EXERCISE DESCRIPTION >> Transcribe only the lines of the listing below from the one holding "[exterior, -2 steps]" through the one holding "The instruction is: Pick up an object", inclusive, without any change.

━━━━━━━━━━━━━━━━━━━━━━━━━━━━━━

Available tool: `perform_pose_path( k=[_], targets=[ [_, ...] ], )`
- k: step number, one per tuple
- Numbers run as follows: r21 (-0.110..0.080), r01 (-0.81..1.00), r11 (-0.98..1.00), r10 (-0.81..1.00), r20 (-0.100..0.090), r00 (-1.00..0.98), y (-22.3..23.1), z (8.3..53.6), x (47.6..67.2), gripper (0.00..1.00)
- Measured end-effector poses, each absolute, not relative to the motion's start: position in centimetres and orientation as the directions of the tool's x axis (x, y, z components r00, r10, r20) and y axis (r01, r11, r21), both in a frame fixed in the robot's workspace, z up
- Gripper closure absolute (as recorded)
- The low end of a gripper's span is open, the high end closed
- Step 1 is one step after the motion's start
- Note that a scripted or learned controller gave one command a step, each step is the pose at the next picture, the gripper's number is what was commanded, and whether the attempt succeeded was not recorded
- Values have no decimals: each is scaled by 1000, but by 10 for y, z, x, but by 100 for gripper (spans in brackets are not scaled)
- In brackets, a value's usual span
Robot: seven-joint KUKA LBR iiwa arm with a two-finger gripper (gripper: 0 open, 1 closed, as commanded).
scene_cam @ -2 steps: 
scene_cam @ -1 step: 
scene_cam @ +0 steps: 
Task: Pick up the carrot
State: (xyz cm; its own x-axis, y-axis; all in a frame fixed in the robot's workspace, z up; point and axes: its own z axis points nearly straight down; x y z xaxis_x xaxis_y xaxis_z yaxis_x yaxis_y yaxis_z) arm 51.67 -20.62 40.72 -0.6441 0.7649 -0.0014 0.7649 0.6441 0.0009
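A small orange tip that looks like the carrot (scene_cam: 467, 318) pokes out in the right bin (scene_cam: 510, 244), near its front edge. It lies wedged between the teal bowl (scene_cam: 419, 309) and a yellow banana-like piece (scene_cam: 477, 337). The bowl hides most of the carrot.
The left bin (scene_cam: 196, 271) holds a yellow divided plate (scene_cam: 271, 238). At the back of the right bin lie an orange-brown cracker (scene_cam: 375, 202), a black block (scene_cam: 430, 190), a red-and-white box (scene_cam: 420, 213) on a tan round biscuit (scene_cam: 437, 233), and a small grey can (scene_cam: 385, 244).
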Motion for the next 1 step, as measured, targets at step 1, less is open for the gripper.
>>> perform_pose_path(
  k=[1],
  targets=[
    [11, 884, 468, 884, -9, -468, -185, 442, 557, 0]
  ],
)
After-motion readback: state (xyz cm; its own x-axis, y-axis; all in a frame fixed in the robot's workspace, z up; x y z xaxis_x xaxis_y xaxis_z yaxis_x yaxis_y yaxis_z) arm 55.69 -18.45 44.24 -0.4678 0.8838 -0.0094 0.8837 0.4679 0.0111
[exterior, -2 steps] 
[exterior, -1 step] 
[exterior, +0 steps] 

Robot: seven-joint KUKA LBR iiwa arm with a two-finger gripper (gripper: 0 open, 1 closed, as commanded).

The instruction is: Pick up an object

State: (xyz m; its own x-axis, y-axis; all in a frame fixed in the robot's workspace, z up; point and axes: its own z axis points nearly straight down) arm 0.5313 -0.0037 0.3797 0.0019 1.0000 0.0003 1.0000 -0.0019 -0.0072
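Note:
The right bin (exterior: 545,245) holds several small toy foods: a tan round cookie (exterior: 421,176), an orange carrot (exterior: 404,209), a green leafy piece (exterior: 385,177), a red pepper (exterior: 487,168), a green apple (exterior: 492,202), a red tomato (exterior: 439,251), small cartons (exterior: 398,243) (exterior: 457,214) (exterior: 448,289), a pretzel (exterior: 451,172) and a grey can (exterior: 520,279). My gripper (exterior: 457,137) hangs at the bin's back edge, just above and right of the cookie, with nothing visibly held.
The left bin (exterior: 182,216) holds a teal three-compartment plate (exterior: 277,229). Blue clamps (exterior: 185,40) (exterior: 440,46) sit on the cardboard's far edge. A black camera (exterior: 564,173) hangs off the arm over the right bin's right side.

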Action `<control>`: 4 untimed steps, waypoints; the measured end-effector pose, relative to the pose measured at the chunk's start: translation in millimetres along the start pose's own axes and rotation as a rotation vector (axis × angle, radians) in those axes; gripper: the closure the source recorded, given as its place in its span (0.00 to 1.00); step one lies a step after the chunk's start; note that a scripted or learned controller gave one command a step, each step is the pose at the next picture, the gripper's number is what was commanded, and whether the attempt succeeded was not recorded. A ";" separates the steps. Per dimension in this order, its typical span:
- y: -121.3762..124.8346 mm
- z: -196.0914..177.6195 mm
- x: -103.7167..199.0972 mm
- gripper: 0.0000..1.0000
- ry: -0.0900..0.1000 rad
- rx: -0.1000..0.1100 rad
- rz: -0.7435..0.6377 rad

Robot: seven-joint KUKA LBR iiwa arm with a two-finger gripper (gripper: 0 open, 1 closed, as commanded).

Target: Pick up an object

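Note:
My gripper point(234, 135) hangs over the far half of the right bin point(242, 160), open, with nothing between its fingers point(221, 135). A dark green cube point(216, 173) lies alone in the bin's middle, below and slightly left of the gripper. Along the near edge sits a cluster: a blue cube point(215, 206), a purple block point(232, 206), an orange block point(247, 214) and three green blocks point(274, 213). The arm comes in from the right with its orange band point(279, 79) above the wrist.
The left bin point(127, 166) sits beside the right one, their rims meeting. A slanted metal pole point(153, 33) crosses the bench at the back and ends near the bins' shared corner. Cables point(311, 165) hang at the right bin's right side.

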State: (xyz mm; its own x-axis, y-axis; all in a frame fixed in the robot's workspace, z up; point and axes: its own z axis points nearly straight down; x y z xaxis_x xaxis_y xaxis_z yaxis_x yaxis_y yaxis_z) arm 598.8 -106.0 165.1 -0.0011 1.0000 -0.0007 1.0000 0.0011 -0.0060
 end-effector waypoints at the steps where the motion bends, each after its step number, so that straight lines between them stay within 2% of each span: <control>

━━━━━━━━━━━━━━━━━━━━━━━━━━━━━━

TASK SOLUTION >>
[exterior, -2 steps] 
[exterior, -1 step] 
[exterior, +0 steps] 

Robot: seven-joint KUKA LBR iiwa arm with a two-finger gripper (gripper: 0 open, 1 closed, as commanded).

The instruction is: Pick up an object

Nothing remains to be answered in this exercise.